這是AAAI2018用GAN和reinforcement learning(RL)做Photo Stream Story Telling的文章。paper連結https://pdfs.semanticscholar.org/977b/eecdf0b5c3487d03738cff501c79770f0858.pdf,暫時還沒有找到作何的首頁和相關的code,文章題目Show, Reward and Tell: Automatic Generation of Narrative Paragraph from Photo Stream by Adversarial Training
個人瞎扯:看這篇文章的兩個原因
- 這個task算是跨媒體任務中比較有意思的。
- 這篇paper同時利用了GAN和reinforcement learning(RL)

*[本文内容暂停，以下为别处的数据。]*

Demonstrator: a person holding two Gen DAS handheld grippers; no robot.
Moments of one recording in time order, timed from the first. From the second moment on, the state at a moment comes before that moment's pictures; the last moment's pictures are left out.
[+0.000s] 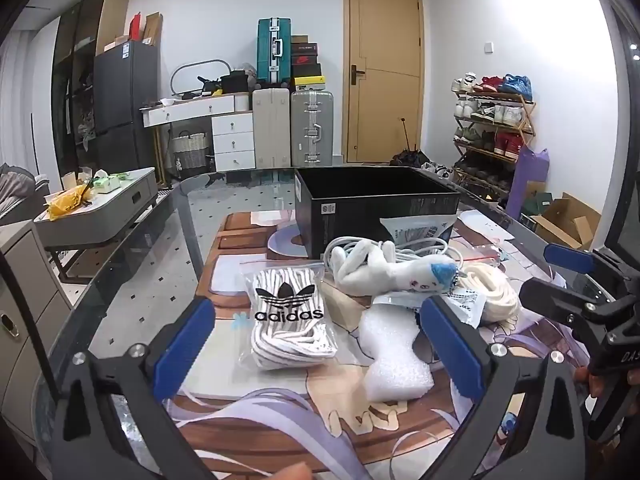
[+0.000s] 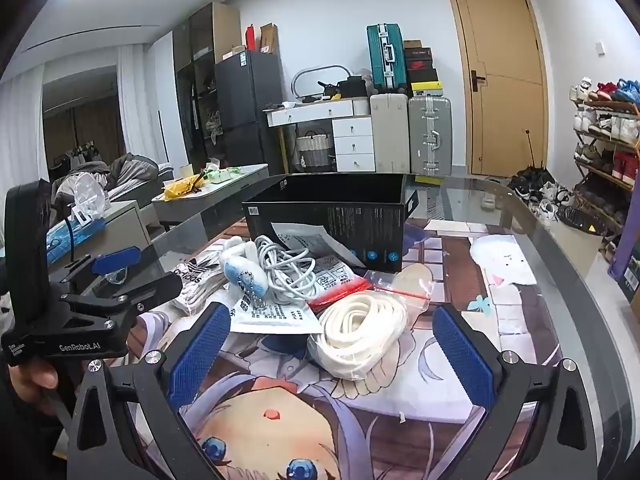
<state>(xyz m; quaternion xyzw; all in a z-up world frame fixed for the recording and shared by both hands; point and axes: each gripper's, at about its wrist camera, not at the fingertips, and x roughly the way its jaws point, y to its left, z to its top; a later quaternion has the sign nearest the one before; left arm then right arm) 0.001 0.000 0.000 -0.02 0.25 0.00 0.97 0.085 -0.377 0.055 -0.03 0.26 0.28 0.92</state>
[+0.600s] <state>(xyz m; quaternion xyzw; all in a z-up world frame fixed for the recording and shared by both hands) -0.003 -0.002 -0.001 -0.01 0.24 -0.01 0.97 0.084 -0.379 0.054 -0.03 0.25 0.29 0.93</state>
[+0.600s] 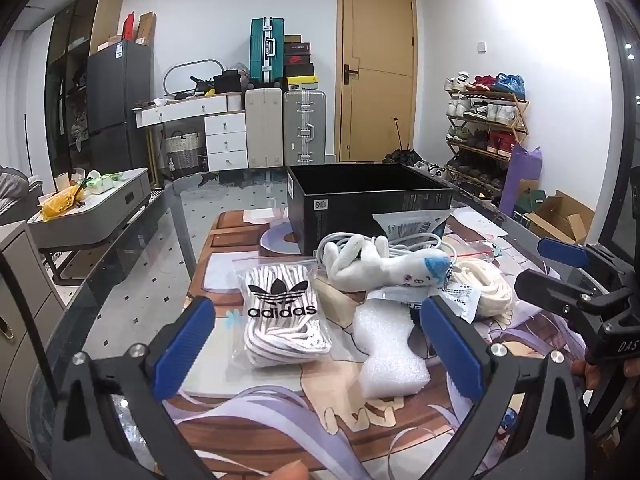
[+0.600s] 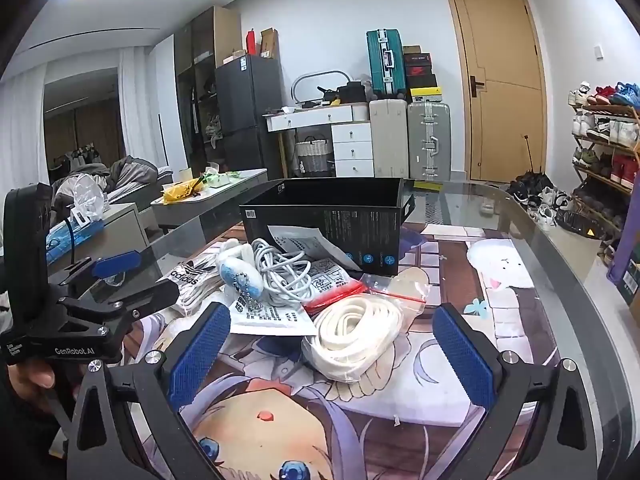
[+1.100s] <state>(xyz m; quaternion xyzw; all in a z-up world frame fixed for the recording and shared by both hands) -0.002 -0.002 -0.005 -0.01 0.24 -0.01 0.97 0.086 -0.378 0.054 -0.03 0.24 0.29 0.93</state>
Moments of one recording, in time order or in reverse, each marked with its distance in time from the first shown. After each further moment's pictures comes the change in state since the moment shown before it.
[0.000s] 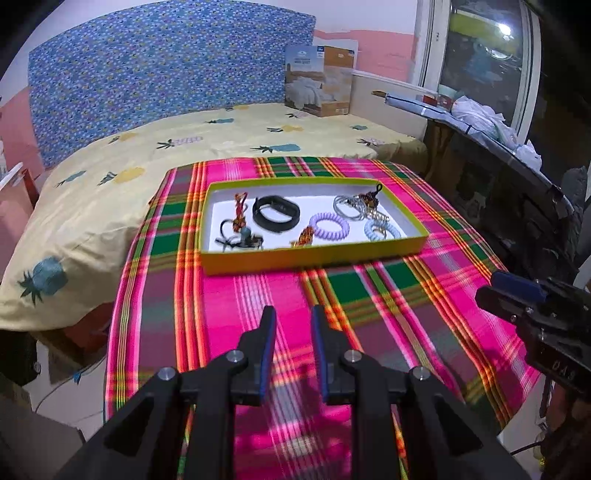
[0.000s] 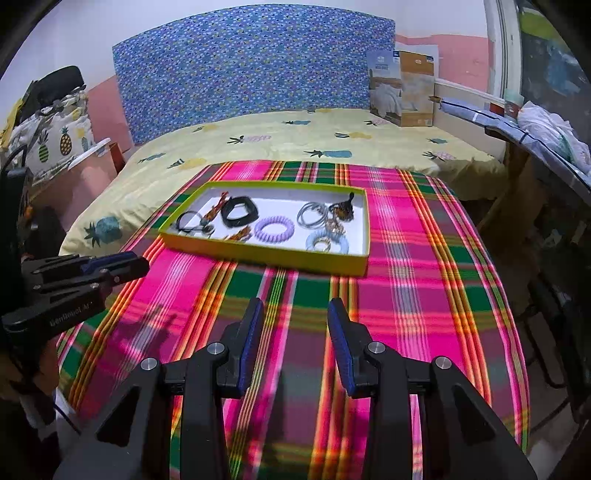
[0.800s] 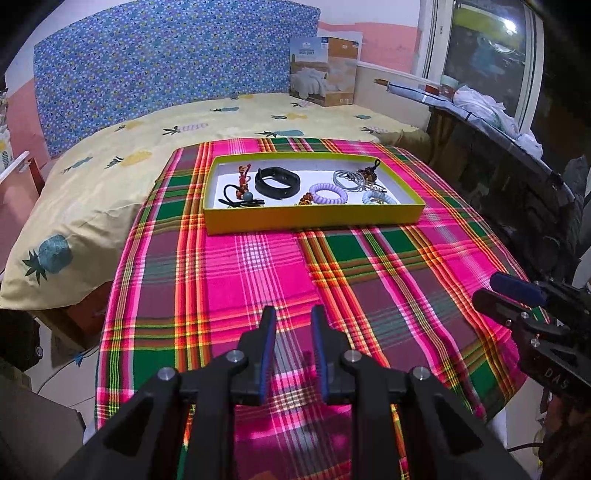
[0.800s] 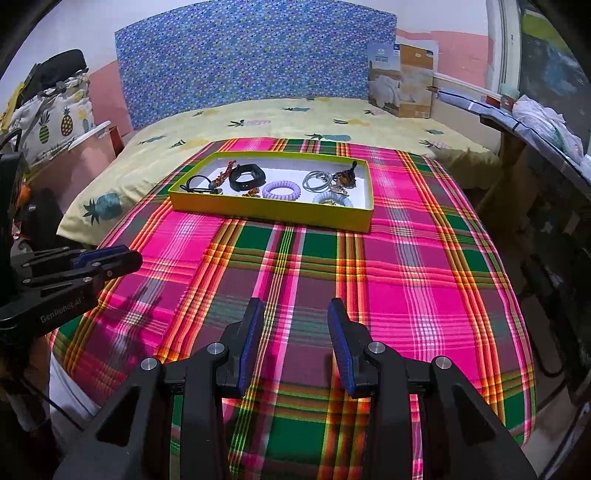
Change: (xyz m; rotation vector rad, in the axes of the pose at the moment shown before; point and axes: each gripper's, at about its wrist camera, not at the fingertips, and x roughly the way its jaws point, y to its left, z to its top) left arm -0.007 -0.007 -0.031 -0.009 0.031 0.018; right arm -0.007 0.013 -0.034 -0.020 0.037 -0.027
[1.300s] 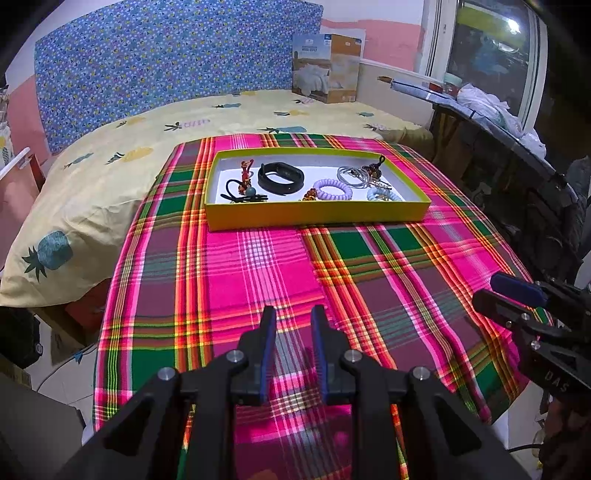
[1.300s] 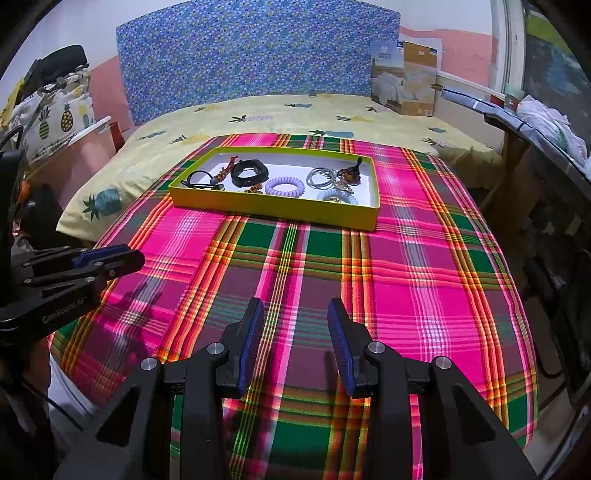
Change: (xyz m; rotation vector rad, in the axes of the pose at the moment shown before) left arm 0.006 0.002 0.001 -0.008 0.010 0.004; right arm 0.007 0.003 0.001 -0.009 0.016 0.001
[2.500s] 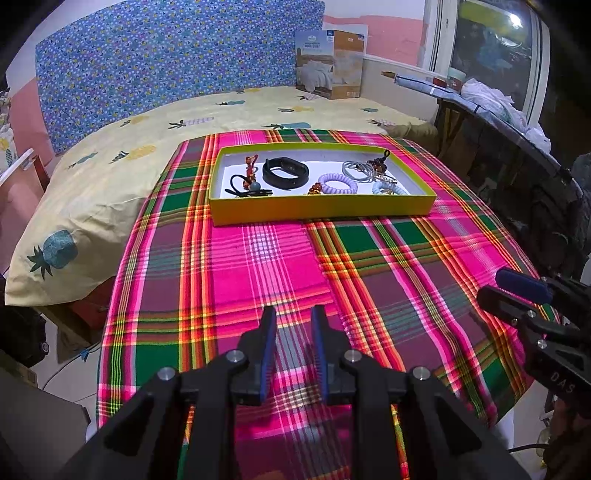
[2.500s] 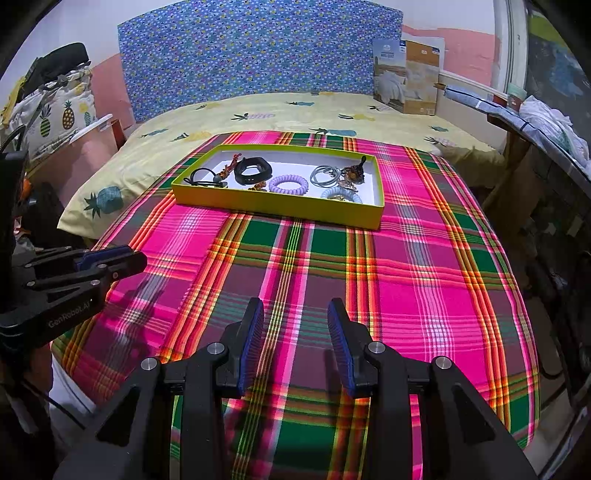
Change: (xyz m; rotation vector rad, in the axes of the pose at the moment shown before) left arm 0.004 0.000 -0.004 0.006 0.011 0.027; right arm 0.003 0.002 0.001 -0.002 0.008 0.002
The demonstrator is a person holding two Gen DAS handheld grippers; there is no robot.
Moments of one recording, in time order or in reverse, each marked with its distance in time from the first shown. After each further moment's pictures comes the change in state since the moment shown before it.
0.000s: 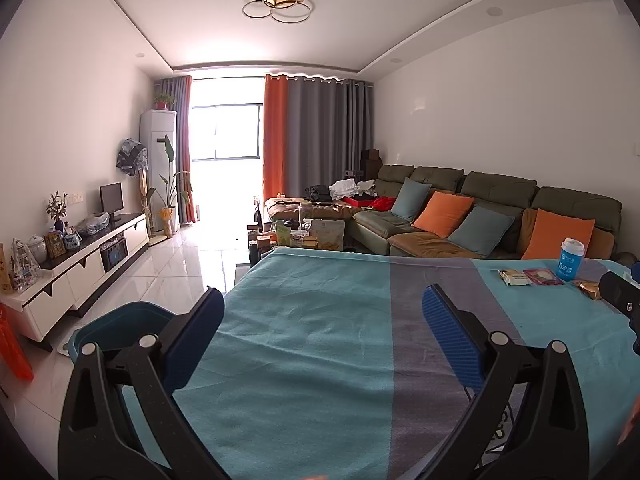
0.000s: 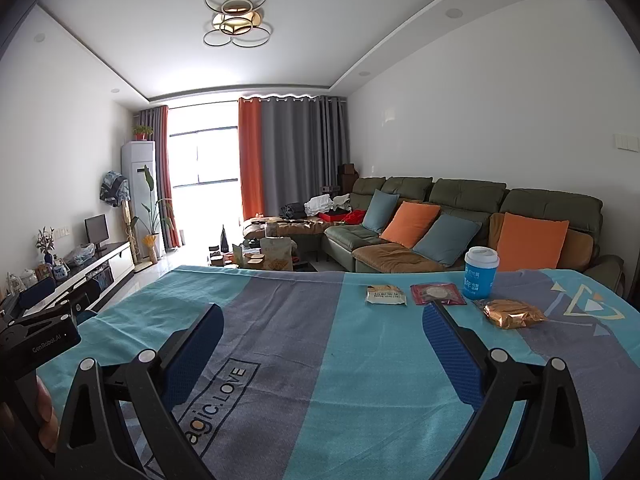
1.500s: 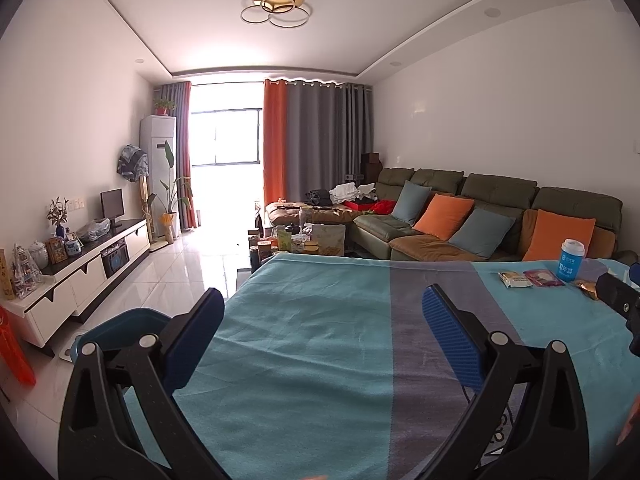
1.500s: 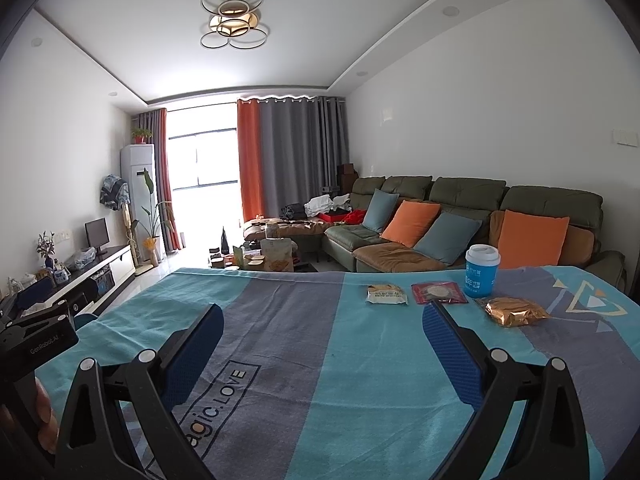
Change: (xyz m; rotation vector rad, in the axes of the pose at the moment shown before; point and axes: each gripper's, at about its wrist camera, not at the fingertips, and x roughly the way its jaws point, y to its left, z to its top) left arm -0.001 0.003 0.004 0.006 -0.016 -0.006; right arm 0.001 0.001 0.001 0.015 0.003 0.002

文章要做的事情(Photo Stream Story Telling):
輸入:photo strean(several images) 輸出:paragraph
文章show出來的example如下圖所示。
![](https://img.laitimes.com/img/9ZDMuAjOiMmIsIjOiQnIsICM38CXlZHbvN3cpR2Lc1TPB10QGtWUCpEMJ9CXsxWam9CXwADNvwVZ6l2c052bm9CXUJDT1wkNhVzLcRnbvZ2LcNTQq5UdsdUZxolMMBjVtJWd0ckW65UbM5WOHJWa5kHT20ESjBjUIF2LcRHelR3LcJzLctmch1mclRXY39TNyMDNwIjMwETMyQDM4EDMy8CX0Vmbu4GZzNmLn9Gbi1yZtl2Lc9CX6MHc0RHaiojIsJye.jpg)
與state-of-the-art方法和ground-truth對比結果如下所示。
method
paper的framework如下所示。
文章中的幾個點:
Multi-modal Discriminator(sentence-level): generate relevance sentence of image。判斷的内容為圖像分别與成對,不成對和生成的sentence做concatenation(discriminate concatenation)。
Language-style Discriminator(paragraph-level): generate human-level story。判斷的内容為ground truth stories (gt), random combinations of ground truth sentences (random) and the generated narrative paragraphs (generated)(discriminate paragraph)。
Reward Function: 對relevant sentence和human-level story做reward。